WASHINGTON — Gov. Jay Inslee's office said Monday he will participate by phone in a meeting President Joe Biden is convening Wednesday at the White House to discuss drought and wildfires with the leaders of Western states, as a record heat wave grips the Northwest.
Inslee spokeswoman Tara Lee said in an email the Washington Democrat's staff rearranged his schedule to let him take part in the meeting remotely, after Lee told The Spokesman-Review last Friday the governor would be unable to attend because the June 30 gathering coincides with the end of the state's COVID-19 restrictions.
White House Press Secretary Jen Psaki said Friday that Biden would convene the meeting to bring together governors, cabinet officials and private sector representatives "to discuss the devastating intersection of drought, heat, and wildfires in the Western United States and strengthening prevention, preparedness, and response efforts for this wildfire season."
The governors of seven Western states — Oregon, Wyoming, Utah, Colorado, New Mexico, Nevada and California — will attend the meeting at the White House, which comes as the nation braces for another devastating fire season and more than 90% of the American West is experiencing drought, according to the U.S. Drought Monitor.
As of Monday, more than 30,000 wildfires had burned nearly 1.4 million acres across the United States — almost entirely in the West — according to the National Interagency Fire Center. Fifty large fires accounted for 667,000 acres, or roughly half the total acreage burned so far this year.
In response to a question in Friday's White House press briefing, Psaki told The Spokesman-Review the GOP governors of Idaho, Montana and Arizona were not scheduled to attend the Wednesday meeting, though she would not say whether the three Republicans had been invited.
Brooke Stroyke, a spokesperson for Montana Gov. Greg Gianforte confirmed by email the Montana governor was not invited to Wednesday's meeting at the White House. On Friday, Gianforte shared a previous Spokesman-Review story and wrote that he was "disappointed" Biden "didn't offer a seat at the table to Montana and other states facing a severe wildfire season."
Minutes later, Sen.

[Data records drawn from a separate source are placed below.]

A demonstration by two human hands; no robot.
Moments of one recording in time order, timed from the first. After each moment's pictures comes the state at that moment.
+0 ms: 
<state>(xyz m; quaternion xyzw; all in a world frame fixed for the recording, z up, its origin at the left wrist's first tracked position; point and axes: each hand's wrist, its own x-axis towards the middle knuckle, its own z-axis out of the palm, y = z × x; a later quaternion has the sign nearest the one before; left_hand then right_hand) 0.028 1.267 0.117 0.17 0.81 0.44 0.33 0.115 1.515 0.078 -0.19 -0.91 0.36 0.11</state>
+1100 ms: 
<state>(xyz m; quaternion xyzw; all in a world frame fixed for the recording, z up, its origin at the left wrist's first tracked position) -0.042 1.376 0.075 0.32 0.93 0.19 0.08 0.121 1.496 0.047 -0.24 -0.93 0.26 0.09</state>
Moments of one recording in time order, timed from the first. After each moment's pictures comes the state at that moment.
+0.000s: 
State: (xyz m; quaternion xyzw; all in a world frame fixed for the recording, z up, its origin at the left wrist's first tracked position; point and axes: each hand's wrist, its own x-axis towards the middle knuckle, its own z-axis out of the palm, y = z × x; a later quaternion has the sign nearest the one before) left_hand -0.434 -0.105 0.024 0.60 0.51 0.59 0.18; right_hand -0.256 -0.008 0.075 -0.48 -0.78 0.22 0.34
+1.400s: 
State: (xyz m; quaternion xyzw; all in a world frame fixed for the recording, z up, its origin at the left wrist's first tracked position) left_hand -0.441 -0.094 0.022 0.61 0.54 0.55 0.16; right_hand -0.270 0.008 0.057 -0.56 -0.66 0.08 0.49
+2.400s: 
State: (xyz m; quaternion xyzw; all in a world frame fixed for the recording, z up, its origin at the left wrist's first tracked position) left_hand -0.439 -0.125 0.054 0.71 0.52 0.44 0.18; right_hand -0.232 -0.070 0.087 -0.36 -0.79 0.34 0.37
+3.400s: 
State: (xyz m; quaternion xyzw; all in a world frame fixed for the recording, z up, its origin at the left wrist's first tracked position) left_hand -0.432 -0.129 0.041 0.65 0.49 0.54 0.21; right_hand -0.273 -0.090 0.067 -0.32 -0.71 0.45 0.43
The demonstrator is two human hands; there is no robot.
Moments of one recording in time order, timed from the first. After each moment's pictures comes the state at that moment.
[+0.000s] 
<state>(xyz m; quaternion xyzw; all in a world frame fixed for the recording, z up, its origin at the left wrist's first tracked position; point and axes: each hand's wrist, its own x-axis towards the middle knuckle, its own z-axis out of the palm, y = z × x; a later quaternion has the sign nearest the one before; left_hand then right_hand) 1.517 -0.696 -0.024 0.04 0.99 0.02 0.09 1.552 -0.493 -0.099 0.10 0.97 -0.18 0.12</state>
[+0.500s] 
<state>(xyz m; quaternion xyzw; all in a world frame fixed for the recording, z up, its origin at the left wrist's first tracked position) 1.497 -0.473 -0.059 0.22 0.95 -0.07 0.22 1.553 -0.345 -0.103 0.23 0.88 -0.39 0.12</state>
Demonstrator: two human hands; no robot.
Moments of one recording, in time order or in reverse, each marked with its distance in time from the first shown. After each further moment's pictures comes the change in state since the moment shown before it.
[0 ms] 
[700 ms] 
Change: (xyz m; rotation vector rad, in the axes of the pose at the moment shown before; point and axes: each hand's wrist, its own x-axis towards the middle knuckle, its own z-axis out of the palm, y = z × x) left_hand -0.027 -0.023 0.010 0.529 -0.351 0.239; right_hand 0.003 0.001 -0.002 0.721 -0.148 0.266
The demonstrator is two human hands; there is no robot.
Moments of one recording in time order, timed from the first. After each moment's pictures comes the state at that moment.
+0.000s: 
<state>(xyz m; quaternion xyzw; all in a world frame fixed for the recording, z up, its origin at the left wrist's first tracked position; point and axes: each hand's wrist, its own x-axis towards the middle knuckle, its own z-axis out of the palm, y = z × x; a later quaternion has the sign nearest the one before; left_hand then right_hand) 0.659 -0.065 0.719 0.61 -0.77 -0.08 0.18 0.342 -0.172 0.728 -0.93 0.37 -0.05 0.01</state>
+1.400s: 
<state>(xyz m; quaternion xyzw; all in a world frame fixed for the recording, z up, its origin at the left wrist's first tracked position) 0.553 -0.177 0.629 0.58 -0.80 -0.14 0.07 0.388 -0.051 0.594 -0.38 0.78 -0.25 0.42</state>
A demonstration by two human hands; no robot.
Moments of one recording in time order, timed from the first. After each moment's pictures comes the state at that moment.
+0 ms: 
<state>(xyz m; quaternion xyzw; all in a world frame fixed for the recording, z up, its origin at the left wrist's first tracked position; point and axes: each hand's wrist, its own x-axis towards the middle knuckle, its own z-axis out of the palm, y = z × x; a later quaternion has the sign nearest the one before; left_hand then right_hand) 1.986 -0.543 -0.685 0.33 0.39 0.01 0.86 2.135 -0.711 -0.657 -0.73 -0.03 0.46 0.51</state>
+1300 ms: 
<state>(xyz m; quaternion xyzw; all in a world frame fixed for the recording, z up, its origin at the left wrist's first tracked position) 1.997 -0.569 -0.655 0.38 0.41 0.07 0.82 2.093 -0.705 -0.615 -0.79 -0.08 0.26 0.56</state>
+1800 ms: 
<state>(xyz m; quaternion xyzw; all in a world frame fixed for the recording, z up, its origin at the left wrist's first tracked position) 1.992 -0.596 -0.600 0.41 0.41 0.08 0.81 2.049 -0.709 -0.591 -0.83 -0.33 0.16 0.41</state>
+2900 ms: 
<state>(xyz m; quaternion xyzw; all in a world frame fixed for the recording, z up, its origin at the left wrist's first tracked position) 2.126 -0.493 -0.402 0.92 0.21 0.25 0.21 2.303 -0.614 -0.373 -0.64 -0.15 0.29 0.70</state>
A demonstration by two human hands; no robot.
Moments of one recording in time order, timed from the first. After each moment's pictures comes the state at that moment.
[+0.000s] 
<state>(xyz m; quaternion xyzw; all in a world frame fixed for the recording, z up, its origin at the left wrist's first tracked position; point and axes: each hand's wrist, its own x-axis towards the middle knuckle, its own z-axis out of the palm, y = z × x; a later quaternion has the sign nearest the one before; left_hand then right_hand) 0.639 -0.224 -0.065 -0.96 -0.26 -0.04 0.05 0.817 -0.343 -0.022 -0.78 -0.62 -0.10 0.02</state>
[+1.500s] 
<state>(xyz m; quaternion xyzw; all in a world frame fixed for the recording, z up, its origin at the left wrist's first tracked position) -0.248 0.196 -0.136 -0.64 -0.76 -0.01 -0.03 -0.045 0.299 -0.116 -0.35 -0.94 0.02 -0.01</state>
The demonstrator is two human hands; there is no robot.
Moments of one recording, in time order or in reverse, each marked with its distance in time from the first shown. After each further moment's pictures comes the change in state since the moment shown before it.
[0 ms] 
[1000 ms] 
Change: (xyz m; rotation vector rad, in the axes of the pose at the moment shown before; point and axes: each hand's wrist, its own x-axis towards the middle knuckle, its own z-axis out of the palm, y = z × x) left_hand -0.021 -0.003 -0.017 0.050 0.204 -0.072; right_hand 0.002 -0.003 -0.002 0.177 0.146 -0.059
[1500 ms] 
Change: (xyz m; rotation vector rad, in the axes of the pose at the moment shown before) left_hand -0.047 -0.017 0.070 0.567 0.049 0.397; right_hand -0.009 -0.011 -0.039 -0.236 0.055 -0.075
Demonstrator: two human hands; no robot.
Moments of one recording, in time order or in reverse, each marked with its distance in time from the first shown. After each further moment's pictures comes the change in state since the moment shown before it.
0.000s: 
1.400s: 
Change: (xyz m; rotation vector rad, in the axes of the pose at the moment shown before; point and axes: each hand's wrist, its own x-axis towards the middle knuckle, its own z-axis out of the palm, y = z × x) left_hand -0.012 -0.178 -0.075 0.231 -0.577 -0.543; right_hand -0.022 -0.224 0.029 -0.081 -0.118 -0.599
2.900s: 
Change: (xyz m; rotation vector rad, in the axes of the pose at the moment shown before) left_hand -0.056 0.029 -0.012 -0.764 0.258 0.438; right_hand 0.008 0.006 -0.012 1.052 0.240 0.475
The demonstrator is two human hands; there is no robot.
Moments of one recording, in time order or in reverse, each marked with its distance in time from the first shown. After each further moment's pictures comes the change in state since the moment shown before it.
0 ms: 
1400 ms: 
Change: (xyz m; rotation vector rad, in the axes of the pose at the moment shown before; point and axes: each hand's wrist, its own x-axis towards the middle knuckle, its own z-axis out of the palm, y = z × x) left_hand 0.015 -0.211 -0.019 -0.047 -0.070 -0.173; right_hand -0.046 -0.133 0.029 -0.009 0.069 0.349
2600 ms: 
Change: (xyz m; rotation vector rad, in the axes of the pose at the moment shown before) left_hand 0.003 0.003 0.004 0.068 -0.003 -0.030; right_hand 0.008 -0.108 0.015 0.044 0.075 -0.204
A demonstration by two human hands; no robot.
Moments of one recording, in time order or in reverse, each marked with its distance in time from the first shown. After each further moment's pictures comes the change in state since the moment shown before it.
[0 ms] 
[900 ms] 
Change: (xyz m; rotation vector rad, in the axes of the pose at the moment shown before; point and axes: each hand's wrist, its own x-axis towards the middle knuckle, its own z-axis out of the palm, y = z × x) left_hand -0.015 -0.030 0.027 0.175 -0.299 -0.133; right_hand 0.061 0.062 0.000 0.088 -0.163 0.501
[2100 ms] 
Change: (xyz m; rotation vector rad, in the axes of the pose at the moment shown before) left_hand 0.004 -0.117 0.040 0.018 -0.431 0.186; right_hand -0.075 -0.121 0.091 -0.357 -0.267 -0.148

Steve Daines, R-Mont., shared Gianforte's tweet and accused Biden of "purposefully leav(ing) out" Montana's governor while the state battles drought and fires.
More than 68% of Montana is under moderate to extreme drought, according to the latest U.S. Drought Monitor data, and roughly 89% of Idaho is experiencing moderate to "exceptional" drought — the only category higher than "extreme" on the scale maintained by the federal tracker based at the University of Nebraska.
As of Monday, three active wildfires in Montana had burned more than 38,000 acres and two active blazes in Idaho had burned 327 acres. In Washington, the Koffman Road fire was fully contained after burning 425 acres in Kittitas County.